Neurosphärenkulturen in Nicht-Gewebeplatten zeigten ab dem fünften Tag einheitliche Attachments, während Petrischalekulturen eine variable Bindung und Fusion von Neurosphären zeigten, was besonders am vierten Tag deutlich wurde. Die Größenvariabilität der Neurosphären war in 96-Well-Plattenkulturen im Vergleich zu Petrischalekulturen an den Tagen vier und sieben signifikant reduziert. Der Durchmesser der Neurosphären in 96-Well-Platten reichte von 139 Mikrometern bis 295 Mikrometern am vierten Tag und von 383 Mikrometern bis 552 Mikrometern am siebten Tag, während Petrischale-Kulturen einen größeren Bereich aufwiesen.

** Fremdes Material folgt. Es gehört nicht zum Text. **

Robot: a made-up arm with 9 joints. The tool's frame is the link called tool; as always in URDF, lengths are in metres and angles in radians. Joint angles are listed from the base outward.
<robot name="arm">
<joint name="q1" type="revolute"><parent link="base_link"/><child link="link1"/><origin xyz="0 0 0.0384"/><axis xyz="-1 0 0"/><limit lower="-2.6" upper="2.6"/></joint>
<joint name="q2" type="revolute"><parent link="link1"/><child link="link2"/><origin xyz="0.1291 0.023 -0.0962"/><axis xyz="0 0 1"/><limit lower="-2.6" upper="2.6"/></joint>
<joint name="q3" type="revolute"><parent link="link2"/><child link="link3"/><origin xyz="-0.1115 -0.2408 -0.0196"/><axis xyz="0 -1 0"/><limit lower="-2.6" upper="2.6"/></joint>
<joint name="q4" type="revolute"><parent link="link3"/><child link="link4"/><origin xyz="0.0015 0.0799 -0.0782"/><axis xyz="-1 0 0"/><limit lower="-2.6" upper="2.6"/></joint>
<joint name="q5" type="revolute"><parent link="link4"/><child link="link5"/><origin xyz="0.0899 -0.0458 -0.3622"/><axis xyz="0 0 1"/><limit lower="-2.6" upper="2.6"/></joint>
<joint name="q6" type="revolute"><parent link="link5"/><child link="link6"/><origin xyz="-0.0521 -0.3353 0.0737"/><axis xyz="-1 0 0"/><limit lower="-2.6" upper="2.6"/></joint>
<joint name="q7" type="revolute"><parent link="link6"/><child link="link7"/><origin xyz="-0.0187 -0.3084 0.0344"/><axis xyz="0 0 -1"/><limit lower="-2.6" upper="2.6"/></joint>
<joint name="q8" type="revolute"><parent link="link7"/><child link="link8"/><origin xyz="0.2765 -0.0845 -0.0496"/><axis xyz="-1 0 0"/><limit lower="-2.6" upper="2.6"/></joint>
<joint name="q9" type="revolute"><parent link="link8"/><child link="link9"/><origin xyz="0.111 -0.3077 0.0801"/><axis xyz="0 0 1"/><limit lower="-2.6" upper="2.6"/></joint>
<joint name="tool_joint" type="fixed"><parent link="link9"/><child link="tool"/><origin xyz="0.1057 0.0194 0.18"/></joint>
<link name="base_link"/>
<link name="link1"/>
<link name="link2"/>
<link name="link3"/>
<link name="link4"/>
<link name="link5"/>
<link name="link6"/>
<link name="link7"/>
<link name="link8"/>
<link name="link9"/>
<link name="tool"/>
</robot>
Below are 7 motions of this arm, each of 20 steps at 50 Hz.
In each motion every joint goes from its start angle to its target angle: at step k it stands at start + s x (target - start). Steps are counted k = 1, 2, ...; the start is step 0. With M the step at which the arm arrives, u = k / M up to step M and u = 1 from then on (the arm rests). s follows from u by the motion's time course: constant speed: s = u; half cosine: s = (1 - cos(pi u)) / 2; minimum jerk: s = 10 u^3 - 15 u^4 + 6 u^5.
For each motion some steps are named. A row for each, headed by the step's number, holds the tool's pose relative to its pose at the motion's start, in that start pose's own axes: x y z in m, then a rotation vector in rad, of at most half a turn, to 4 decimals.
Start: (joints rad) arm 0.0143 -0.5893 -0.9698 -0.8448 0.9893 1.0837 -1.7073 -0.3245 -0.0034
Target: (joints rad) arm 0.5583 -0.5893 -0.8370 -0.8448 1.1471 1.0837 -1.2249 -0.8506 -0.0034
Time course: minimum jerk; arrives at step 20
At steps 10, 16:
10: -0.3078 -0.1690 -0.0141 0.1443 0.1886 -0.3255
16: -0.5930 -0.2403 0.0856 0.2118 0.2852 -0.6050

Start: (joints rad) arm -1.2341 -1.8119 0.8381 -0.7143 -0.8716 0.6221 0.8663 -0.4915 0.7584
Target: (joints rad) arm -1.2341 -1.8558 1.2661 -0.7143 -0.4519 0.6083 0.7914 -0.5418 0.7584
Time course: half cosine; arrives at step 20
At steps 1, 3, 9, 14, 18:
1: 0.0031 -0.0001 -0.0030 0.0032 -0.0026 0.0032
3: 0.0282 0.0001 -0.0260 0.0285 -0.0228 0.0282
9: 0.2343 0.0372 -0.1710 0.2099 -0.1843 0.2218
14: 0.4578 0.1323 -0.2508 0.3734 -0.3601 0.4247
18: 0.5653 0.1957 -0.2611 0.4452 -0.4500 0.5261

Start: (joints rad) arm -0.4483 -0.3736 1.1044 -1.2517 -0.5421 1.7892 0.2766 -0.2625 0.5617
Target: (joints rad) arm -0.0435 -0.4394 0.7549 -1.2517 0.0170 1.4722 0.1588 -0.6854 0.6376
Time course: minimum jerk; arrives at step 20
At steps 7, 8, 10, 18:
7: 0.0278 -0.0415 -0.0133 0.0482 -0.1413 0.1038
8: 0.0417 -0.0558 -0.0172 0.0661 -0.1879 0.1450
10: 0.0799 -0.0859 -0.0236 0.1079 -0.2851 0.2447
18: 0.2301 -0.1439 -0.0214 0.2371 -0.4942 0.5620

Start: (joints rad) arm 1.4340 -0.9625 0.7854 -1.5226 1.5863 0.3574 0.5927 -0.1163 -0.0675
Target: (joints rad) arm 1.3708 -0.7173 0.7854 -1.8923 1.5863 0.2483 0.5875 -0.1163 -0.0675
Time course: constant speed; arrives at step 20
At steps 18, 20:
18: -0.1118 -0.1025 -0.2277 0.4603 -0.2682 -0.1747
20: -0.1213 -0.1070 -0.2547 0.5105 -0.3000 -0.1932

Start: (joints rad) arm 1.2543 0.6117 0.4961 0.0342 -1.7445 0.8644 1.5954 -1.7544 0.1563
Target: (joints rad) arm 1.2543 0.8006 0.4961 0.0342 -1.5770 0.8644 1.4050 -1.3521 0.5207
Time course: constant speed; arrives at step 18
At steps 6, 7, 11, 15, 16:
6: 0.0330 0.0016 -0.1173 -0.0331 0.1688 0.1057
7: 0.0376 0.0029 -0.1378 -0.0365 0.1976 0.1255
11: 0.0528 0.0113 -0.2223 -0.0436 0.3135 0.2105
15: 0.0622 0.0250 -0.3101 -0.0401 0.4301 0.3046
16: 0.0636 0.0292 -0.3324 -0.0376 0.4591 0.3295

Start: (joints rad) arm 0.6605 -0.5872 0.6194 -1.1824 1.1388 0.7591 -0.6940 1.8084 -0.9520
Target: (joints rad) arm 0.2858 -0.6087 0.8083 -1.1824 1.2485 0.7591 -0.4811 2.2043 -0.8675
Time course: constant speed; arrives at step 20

Das Wachstum der Neurosphären war exponentiell in Bezug auf die Zellzahl und stieg von durchschnittlich 1.082 Zellen am zweiten Tag auf 48.352 Zellen am neunten Tag. Das Durchmesserwachstum verlief linear und stieg von durchschnittlich 136 Mikrometern am zweiten Tag auf 570 Mikrometer am neunten Tag. Immunfluoreszenzanalysen bestätigten, dass Neurosphären und delaminierende Zellen an den Tagen neun und 13 die CNCC-Marker AP2 alpha und SOX9 sowie den EMT-Marker TWIST1 exprimieren.
PAX7 war nur in den Neurosphären vorhanden.